La Bestia retrocedió, llevándose las manos a su rostro. Al perder la concentración, la criatura de fuego creada para enfrentarse a Espectro desapareció, quedando éste libre para dedicar toda su atención al enemigo principal. El demonio se dio cuenta de que su venganza tendría que esperar a otro momento, no podía arriesgarse a luchar herido contra todos ellos a la vez. Había sido derrotado en aquella batalla, pero habrían otras más.

–Volveremos a vernos, y la próxima vez si acabaré con todos vosotros, malditos –maldijo la Bestia.

Acto seguido el ser infernal se transformó en un gran cuervo negro, y su maligna figura desapareció por el hueco de la ventana rota mientras desplegaba sus enormes alas emplumadas, huyendo de la escena mientras surcaba el cielo encapotado. En un momento, su imagen se convirtió en un punto gris que fue tragado por las oscuras nubes que presagiaban una tormenta muy próxima.

–¿Estáis bien, amigos? –preguntó Espectro a sus compañeros, mientras se dirigía a examinar al Obispo, que parecía estar al borde de la locura por todo lo sucedido.

Page ayudó a Reeves, a pesar de que orgullosamente rehusaba su auxilio, y luego se dedicó a intentar apagar el fuego de la habitación utilizando un pequeño extintor sujeto a la pared. El fuego anaranjado fue rápidamente sustituido por la suave capa blanca de la espuma, y del incendio tan solo quedaron algunos restos ennegrecidos y el olor a chamuscado.

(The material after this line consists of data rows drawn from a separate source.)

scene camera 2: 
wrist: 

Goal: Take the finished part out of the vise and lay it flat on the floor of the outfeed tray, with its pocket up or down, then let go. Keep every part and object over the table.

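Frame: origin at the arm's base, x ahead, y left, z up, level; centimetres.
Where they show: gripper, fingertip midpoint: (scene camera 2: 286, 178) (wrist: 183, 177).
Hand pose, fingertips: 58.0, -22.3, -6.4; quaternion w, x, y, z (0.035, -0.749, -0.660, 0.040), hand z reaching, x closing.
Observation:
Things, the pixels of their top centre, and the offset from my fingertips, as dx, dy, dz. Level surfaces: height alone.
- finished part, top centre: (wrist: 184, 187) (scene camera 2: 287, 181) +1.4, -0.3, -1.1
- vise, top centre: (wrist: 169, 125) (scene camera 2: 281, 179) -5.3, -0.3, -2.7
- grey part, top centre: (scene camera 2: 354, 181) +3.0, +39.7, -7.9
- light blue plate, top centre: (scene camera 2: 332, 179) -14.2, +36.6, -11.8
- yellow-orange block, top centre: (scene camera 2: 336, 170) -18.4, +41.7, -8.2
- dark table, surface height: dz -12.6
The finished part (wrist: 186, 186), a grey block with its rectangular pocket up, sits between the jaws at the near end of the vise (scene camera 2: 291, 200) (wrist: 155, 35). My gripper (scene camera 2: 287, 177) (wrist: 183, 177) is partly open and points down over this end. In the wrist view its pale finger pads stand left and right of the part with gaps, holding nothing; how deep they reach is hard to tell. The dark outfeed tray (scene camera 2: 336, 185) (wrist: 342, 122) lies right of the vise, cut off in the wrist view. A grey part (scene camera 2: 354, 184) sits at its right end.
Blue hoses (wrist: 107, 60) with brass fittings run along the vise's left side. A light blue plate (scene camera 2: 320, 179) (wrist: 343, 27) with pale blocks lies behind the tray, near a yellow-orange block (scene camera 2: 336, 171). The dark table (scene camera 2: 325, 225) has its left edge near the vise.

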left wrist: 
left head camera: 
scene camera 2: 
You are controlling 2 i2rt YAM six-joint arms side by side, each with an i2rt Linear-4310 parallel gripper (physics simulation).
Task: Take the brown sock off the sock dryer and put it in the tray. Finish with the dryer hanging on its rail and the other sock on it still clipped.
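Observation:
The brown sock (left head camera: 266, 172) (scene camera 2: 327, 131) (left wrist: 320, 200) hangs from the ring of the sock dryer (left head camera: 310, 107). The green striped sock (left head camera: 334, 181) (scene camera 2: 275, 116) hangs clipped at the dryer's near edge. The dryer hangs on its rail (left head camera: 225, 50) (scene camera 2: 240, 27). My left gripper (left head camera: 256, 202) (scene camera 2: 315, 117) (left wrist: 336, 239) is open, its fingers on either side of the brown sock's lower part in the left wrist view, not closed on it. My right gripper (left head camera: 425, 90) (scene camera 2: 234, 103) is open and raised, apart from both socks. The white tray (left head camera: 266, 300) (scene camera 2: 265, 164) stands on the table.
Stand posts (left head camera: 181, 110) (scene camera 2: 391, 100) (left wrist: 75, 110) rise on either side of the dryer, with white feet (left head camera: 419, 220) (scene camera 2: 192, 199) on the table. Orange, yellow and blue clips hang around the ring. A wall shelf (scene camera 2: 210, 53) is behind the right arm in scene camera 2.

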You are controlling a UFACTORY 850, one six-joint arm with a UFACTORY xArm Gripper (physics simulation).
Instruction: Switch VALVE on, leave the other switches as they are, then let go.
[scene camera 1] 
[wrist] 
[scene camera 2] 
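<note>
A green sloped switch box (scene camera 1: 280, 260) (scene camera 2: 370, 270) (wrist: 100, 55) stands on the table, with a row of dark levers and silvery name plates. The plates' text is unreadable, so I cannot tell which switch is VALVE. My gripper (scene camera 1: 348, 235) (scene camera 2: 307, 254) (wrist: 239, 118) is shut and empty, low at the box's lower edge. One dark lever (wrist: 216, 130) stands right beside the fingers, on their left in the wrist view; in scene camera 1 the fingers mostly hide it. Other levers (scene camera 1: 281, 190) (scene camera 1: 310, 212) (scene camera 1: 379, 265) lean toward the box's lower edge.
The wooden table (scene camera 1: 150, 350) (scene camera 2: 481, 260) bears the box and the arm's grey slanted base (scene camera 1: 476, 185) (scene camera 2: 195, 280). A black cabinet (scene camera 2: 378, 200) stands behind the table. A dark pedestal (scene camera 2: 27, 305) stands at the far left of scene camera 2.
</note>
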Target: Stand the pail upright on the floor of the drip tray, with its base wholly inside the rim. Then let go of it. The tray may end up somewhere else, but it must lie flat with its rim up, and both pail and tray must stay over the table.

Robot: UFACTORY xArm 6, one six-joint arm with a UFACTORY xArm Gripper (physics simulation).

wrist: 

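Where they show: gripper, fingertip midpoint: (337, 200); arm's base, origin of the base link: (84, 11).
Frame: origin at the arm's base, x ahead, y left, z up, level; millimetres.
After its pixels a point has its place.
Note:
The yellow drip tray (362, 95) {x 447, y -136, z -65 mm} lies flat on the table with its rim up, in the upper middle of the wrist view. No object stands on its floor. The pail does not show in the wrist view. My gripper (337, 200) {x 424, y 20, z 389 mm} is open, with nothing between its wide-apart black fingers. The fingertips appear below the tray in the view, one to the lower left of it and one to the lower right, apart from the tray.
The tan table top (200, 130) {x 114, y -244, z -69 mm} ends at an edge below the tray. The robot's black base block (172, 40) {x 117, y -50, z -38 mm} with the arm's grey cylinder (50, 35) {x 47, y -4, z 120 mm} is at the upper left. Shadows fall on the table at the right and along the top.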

–Amigos, les presento a nuestro desconocido MGR, monseñor Lucius Ludovic, el bienamado Obispo de Hollow City –dijo solemnemente Espectro–. Y que estoy seguro de que tendrá una buena historia que contarnos, ¿no creen?

Su Ilustrísima, al cual ya no le quedaba resto alguno de dignidad, intentó balbucear algunas palabras de excusa, pero de nada le sirvió ante las miradas inquisitivas de los tres hombres que permanecían allí con él, esperando una respuesta.

Había llegado el momento de desvelar los secretos enterrados en el pasado, revelar los actos horribles que había querido mantener ocultos y que ahora volvían para atormentar su alma impura.